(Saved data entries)
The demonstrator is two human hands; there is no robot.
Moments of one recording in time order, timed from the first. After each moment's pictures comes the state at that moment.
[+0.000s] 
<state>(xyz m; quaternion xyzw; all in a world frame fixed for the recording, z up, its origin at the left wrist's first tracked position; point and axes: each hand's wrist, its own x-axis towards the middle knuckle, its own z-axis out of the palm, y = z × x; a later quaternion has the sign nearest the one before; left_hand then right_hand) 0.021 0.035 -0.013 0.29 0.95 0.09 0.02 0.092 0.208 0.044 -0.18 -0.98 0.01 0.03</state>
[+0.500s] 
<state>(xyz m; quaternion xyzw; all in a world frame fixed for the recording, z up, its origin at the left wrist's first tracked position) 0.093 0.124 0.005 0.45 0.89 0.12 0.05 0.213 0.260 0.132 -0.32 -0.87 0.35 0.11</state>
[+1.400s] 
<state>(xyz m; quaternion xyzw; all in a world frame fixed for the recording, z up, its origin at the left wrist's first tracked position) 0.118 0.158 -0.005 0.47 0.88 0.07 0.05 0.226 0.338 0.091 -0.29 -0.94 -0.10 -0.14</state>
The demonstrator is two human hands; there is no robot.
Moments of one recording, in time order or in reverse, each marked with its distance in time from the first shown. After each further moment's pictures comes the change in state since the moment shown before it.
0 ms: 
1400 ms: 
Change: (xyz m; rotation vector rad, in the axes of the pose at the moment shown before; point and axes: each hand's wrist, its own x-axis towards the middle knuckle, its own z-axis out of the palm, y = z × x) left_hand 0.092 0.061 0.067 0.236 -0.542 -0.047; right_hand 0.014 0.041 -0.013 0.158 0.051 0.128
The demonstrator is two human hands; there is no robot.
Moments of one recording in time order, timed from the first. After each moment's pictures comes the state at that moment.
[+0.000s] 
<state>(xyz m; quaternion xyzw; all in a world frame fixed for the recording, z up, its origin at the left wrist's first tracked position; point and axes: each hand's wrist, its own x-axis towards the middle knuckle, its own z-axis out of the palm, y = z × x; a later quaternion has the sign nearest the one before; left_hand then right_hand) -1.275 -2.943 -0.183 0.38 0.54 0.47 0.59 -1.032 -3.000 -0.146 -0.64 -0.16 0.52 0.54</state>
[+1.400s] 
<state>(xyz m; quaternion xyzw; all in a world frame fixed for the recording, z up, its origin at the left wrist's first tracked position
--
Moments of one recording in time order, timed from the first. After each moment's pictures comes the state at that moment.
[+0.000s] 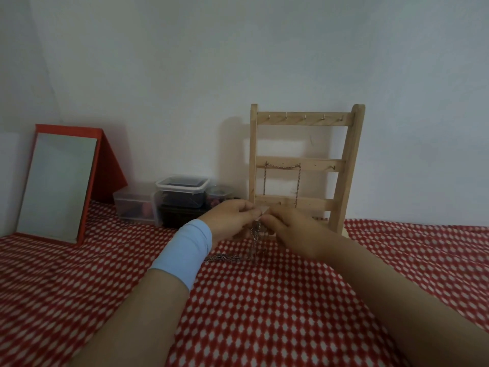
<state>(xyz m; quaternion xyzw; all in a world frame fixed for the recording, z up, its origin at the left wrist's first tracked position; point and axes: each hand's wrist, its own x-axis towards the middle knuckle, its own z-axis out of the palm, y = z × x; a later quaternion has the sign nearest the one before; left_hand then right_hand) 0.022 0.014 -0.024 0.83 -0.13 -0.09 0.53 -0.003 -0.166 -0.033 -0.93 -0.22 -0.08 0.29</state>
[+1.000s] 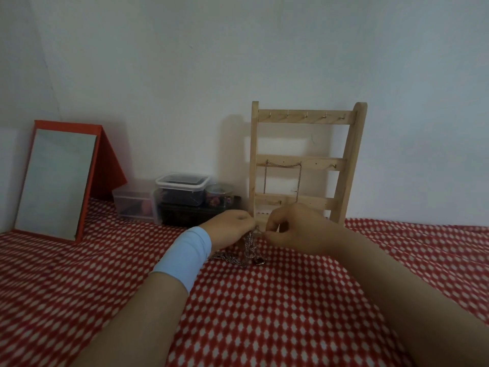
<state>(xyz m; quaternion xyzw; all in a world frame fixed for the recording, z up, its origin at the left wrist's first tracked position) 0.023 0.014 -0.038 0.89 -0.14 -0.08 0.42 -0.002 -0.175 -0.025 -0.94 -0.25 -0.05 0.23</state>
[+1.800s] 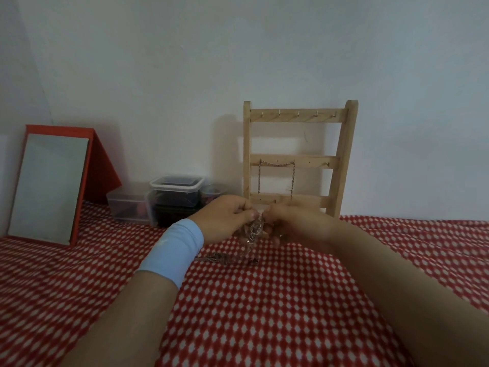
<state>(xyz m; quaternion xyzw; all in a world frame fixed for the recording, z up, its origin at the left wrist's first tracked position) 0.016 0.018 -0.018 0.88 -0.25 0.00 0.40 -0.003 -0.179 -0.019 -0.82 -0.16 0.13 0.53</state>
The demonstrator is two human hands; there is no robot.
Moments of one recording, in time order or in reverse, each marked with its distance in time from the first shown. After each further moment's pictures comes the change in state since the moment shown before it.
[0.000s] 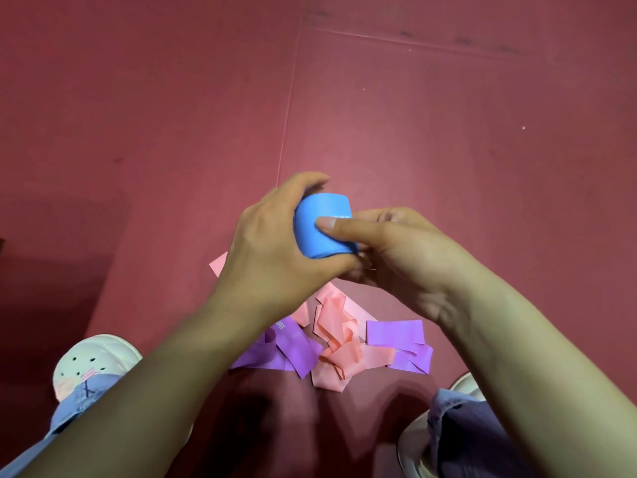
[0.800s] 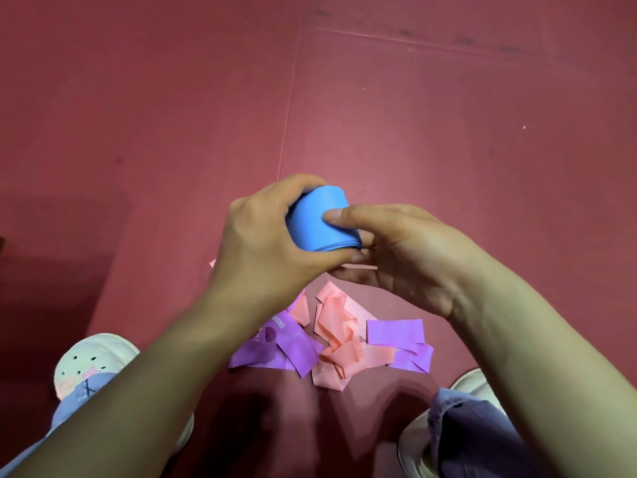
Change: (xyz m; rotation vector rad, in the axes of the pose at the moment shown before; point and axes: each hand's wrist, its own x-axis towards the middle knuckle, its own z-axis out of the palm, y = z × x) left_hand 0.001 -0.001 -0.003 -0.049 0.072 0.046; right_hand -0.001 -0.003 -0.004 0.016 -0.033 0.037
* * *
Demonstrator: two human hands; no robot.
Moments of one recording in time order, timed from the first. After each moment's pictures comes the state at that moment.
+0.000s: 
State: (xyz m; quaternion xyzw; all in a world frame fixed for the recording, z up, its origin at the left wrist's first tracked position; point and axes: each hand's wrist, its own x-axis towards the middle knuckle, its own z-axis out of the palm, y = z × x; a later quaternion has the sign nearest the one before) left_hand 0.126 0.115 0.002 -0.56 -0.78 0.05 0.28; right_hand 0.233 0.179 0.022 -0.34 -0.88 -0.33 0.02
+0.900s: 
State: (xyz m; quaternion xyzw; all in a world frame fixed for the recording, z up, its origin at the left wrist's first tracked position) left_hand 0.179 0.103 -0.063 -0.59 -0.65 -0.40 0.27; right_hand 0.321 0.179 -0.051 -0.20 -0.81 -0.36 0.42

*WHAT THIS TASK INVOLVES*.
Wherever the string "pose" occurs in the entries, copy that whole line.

*WORKED SOLUTION*.
Change: (xyz m; rotation vector rad, in the axes of the pose at the moment shown before; point and axes: each hand's wrist, its own x-axis towards the middle knuckle, its own z-axis out of the palm, y = z × x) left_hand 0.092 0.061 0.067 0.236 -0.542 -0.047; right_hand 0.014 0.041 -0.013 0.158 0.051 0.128
Change: (xyz m; rotation vector rad, in the axes of the pose at the moment shown before; point and axes: each hand's wrist, its own x-axis towards the middle knuckle, its own z-axis out of the palm, y = z × x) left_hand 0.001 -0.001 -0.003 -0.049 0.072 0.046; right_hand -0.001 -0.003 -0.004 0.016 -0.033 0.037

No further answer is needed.